▶ _BRIEF_: Could you filter the data below down to the lines that hold the word "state"?

▶ _DATA EXTRACT_:
┌────────

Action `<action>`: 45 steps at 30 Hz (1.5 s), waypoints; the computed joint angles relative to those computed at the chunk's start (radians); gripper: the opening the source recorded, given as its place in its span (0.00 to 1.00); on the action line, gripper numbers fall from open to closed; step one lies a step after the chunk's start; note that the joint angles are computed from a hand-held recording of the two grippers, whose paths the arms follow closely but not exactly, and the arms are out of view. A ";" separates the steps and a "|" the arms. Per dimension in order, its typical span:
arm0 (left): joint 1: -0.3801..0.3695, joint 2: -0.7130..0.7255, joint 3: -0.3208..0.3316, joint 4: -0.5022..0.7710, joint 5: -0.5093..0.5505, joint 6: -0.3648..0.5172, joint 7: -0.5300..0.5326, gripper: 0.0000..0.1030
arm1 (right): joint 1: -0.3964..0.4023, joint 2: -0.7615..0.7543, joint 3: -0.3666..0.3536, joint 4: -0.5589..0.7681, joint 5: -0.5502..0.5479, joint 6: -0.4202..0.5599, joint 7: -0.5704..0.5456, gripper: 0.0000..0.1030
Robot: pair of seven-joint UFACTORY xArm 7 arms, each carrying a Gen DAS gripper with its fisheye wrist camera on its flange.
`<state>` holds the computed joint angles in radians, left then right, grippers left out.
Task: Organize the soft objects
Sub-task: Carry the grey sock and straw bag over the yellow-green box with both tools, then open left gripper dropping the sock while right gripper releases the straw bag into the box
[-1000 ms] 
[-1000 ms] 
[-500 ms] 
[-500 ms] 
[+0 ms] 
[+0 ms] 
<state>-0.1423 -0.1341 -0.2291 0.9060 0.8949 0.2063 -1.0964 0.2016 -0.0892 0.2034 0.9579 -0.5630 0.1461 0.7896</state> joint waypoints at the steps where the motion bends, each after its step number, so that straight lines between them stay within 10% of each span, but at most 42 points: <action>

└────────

▶ _TASK RESPONSE_:
`<state>` holds the computed joint angles in radians, left then right, grippers left out.
<state>-0.1423 -0.1341 -0.2291 0.9060 0.8949 0.2063 -1.0964 0.2016 -0.0892 0.2034 0.9579 -0.5630 0.1461 0.7896</state> joint waypoints at the steps where the motion bends, each after its step number, so that straight lines between them stay within 10% of each span, but at most 42 points: <action>

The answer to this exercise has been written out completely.